What we have here is this book that no male parent should be without. And that goes for your female parent, too, except you already gave her candy for Mother's Day.
It's called, "Do's and Taboos of Hosting International Visitors."
It was written by a fellow named Roger Axtell and it may seem a funny choice for a gift for your dad but you never know what's going to happen these days.
For example, what do you want the old man to do when all of these Spaniards show up and he doesn't know what to feed them?
Or what about a visit from all these people from Lapland?
Or the Isle of Man?
All of this is not as far-fetched as it sounds.
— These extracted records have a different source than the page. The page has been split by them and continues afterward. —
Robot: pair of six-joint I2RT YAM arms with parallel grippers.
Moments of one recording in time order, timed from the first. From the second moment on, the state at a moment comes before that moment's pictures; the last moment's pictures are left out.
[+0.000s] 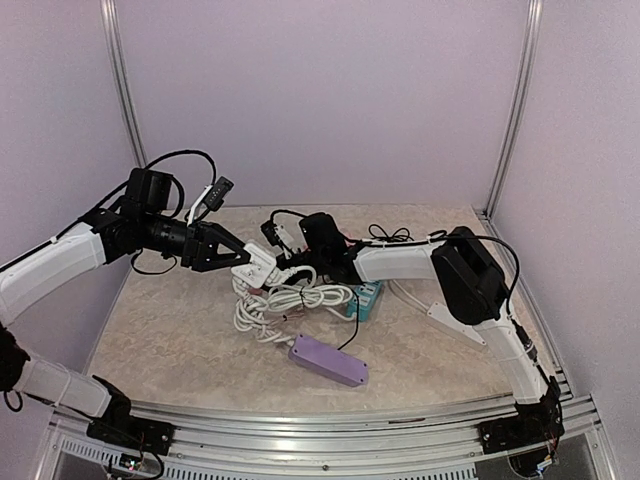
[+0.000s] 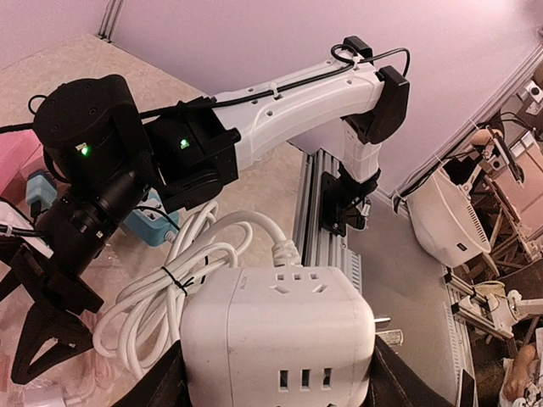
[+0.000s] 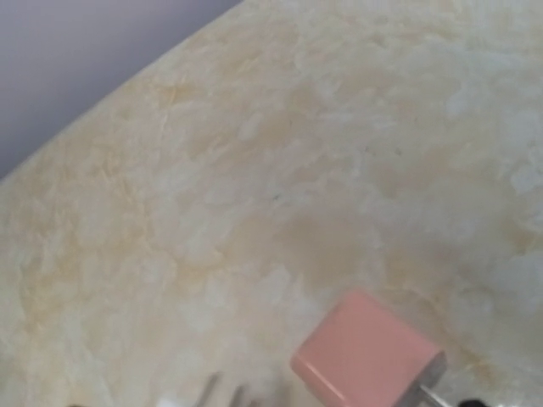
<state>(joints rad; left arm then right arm) -0.42 1.27 1.08 -0.40 1.06 -0.02 0.85 2.46 1.89 0.14 -0.49 0.23</state>
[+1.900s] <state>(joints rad) -0.42 1.38 1.05 -0.34 0.86 -0.13 1.03 1.60 0.96 0.48 -0.09 0.63</state>
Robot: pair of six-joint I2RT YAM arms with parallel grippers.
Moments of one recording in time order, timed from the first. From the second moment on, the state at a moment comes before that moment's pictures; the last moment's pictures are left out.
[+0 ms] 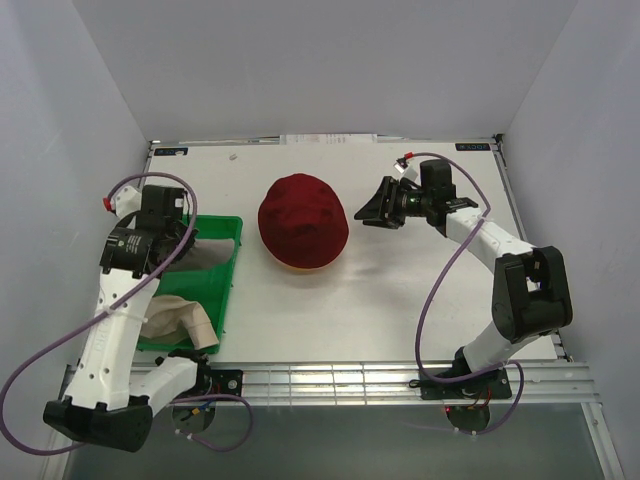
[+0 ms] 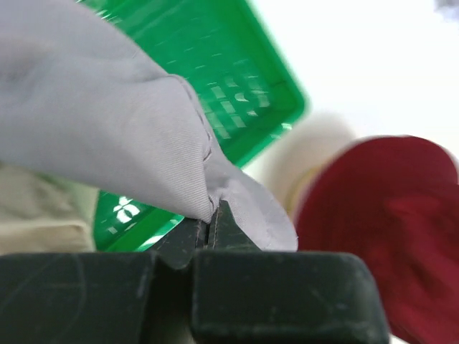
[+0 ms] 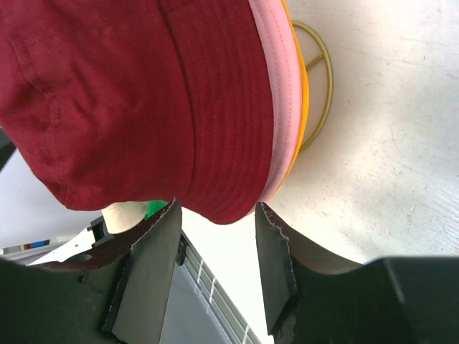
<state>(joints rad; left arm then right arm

The author of this book says 41 million foreigners will visit this country this year and they will spend more than $50 billion.
Some of them, according to a news release about the book, will be staying with your dad or somebody's dad.
This does not mean that your dad or somebody's dad is going to get any of that big money we mentioned up there.
No, Junior. I don't think your old dad is going to answer the door one of these days and find six French can-can dancers on the doorstep.
And even if he does, I consider it doubtful your dear old mother would invite them to be house guests.
I don't know whether this book has any information on can-can dancers - except the author said you should not feed any foreign visitors corn on the cob, because they consider it sickening.
You can be quite sure about what your daddy should do if he finds six Japanese businessmen on the doorstep.
Yes, sir. He takes these gentlemen out to dinner at a golf club. Of course, your dad may not belong to a golf club, which would certainly not be my fault.
Go on. Be cynical and say you wouldn't spend $14.95 to give your dad this book - that he'd rather have some pajamas with "Kiss Me, Fool" written all over them.
Just try to be out of town the day all of these Peruvians come calling and he boils up some fresh corn and they become nauseated and leave, saying nasty things in Peruvian.
He'll never forgive you and when this real nice family from Bucharest drops by, you're out of the will.